Samsung Diva S7070 Review


Key Specifications

  • Review Price: £145.00

We’re always wary when a company says its product is aimed at women. Invariably it means a predominance of ill-informed pink and shiny styling elements and a lacklustre feature list. As such, upon hearing about the Samsung Diva, we were instantly sceptical. Nonetheless, looking through its feature list there are enough elements to potentially make this a worthy investment so let’s see if we’re singing from the same hymn sheet.

When we first saw the Diva in pictures we quite liked what we thought was a clever undulating paint effect on the back that gave it a unique look. However, upon receiving the handset we were horrified to find this isn’t an effect at all but that the back is actually quilted. Perhaps in its silver guise on the S5150 it works better but on this otherwise pleasant pearlescent finish it just looks and feels odd – it’s not like it even makes the phone easier to hold. In fact, upon asking my sister her opinion she simply stated, “It’s horrible!”

You’ll also not fail to miss the plastic diamond-shaped button that sits on the front. This, though a tad cheesy, is a rather more effective style element as the fit and finish is top class and you get a really nice sparkly effect. Bizarrely, though, where we’d expect this to be a menu button from its central positioning, it’s actually the back button. We’ll talk more about the interface in due course.

Despite our grievances, the Diva does look reasonably elegant from the front thanks to its mostly simple and symmetrical layout and chrome surround. At 18mm, it is a little thick but with a footprint of 54 x 100mm it’s still relatively small and its weight of 94g means it shouldn’t put too big a strain on your handbag straps. That said, if you’re after a truly tiny phone, the Diva isn’t a patch on the minute proportions (73 x 45 x 17mm) of the Sony Ericsson Jalou.

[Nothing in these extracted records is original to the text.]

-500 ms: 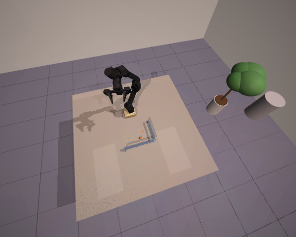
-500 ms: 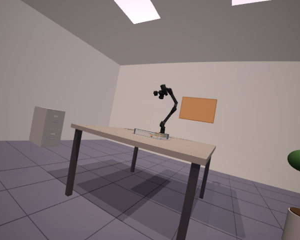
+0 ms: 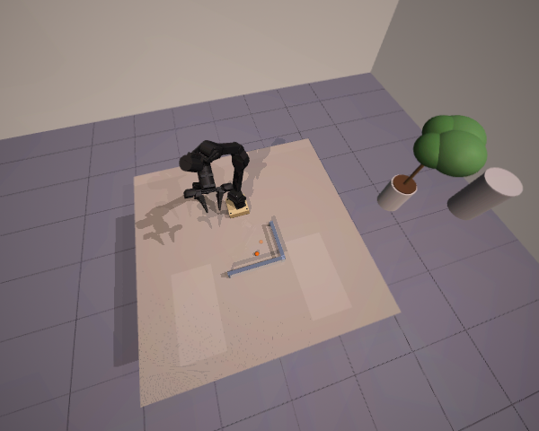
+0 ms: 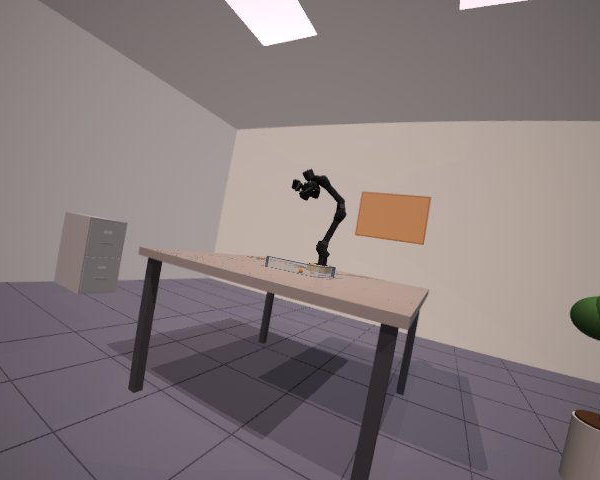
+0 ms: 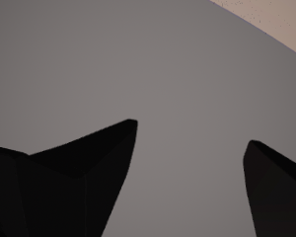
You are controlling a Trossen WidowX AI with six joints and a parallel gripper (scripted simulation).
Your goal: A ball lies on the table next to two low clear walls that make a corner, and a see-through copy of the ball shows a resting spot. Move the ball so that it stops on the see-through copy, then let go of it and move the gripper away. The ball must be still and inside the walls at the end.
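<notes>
Right now my gripper tip is 450 mm above the see-through orange ball, 180 mm to the right of it and 40 mm short of it. Also, from my gripper tip: clear wall: 430 mm below, 170 mm ahead, 90 mm to the left.
</notes>
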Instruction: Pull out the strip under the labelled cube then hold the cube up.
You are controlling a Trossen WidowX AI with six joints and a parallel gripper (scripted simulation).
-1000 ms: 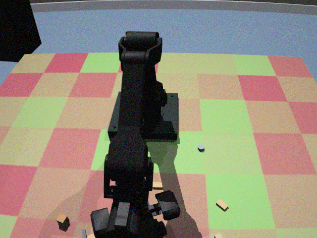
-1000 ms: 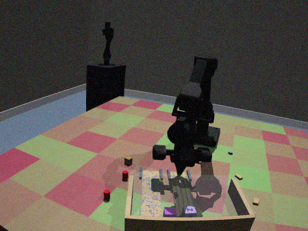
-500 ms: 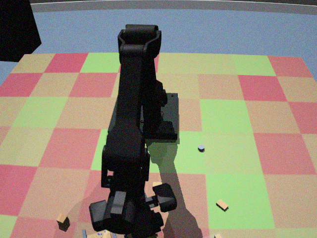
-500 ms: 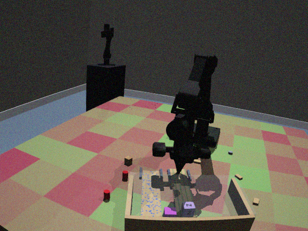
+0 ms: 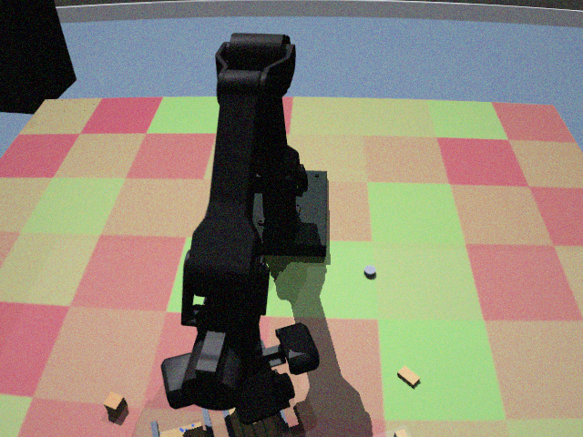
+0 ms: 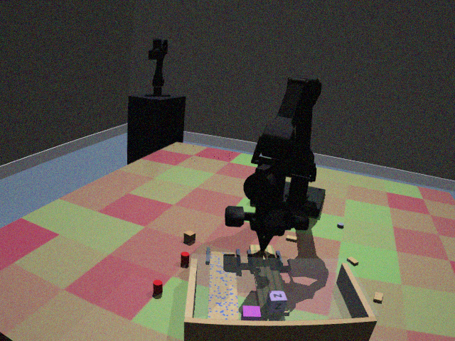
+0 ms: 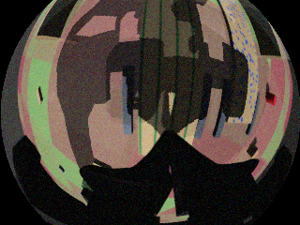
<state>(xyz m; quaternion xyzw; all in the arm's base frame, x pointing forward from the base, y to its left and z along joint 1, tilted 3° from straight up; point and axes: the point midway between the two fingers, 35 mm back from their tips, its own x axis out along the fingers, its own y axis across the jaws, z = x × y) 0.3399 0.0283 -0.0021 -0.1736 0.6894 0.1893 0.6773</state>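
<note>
My gripper tip is 9 cm short of the striped strip and 5 cm to the right of it. Round my gripper tip: tan cube 17 cm to the right, 5 cm ahead.
</note>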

Another issue is the general feel of the handset. While not out and out flimsy, it does have an overarching wobbly and creaky feel and the plastic screen has a fair amount of flex to it. The lack of a headphone jack is also a major inconvenience if you like to use your phone as an mp3 player. The Diva’s headset, which plugs into a micro-USB socket on the side, is okay for casual listening and making calls (it includes an inline remote) but due to poor noise isolation and bass reproduction it’s not one for the underground. You do at least get a microSD slot under the battery cover along with hardware volume controls on the left edge as well as a dedicated camera button and screen-lock button on the right.

On a semi-positive note, the screen produces bright vibrant colours and has good viewing angles. At 2.8in, it should have been a good compromise between size and usability but with a resolution of just 240 x 320 pixels it struggles to fit in sufficient detail for activities like browsing the web. Furthermore, despite its use of capacitive touch-sensing, it doesn’t support multi-touch.